The job of policing the microenvironment around our cells is carried out by macrophages. Macrophages are the ‘guards’ that patrol most tissues of the body - poised to engulf infections or destroy and repair damaged tissue.
Over the last decade it has been established that macrophages are capable of detecting changes in the microenvironment of human tissues. They can spot pathogen invasion and tissue damage, and mediate inflammatory processes in response, to destroy microbial interlopers and remove and repair damaged tissue. But how do these sentinels of the cell world deal with infection and tissue injury?
Dr Anna Piccinini, an expert in inflammatory signalling pathways in the School of Pharmacy at The University of Nottingham, has discovered that the macrophage’s ‘destroy and repair service’ is capable of discriminating between the two distinct threats even deploying a single sensor. As a result, they can orchestrate specific immune responses – passing on information in the form of inflammatory molecules and degrading tissue when they encounter an infection and making and modifying molecular components of the tissue when they detect tissue damage.
Dr Piccinini’s research is published today, Tuesday 30 August 2016, in the academic journal Science Signaling. Her findings could provide future targets for the treatment of diseases with extensive tissue damage such as arthritis or cancer where inflammation plays an increasingly recognised role.
Dr Piccinini said: “Although we know macrophages are capable of detecting different threats using a single sensor we have never really understood whether they use the same or distinct defence strategies depending on the kind of threat they are confronted with.

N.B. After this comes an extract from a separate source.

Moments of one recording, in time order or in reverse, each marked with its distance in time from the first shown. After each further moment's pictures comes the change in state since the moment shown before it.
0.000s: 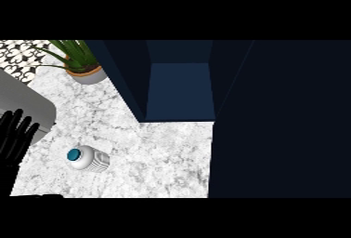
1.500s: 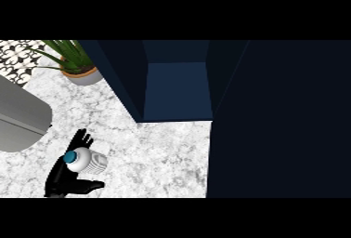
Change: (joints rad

And, what is interesting is that we are also understanding better how macrophage behaviour affects the microenvironment around them.”

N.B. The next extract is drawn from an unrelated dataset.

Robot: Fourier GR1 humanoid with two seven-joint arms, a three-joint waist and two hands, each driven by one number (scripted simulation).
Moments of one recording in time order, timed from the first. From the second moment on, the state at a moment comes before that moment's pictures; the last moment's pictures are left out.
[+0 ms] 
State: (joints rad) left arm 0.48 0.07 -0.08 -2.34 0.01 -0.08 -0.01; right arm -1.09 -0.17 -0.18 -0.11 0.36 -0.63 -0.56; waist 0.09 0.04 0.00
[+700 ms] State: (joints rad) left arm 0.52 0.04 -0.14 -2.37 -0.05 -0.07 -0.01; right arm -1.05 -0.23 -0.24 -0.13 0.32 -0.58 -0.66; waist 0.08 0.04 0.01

This research was funded by the Medical Research Council, Arthritis Research UK and the Kennedy Trust for Rheumatology Research. The work was carried out at the University of Oxford in Professor Kim Midwood’s laboratory.
Dr Piccinini said: “This research paves the way to identify specific molecular events that arise from the cell’s specific response to infection and sterile tissue damage and in future may allow us to find specific targets to manipulate inflammation.”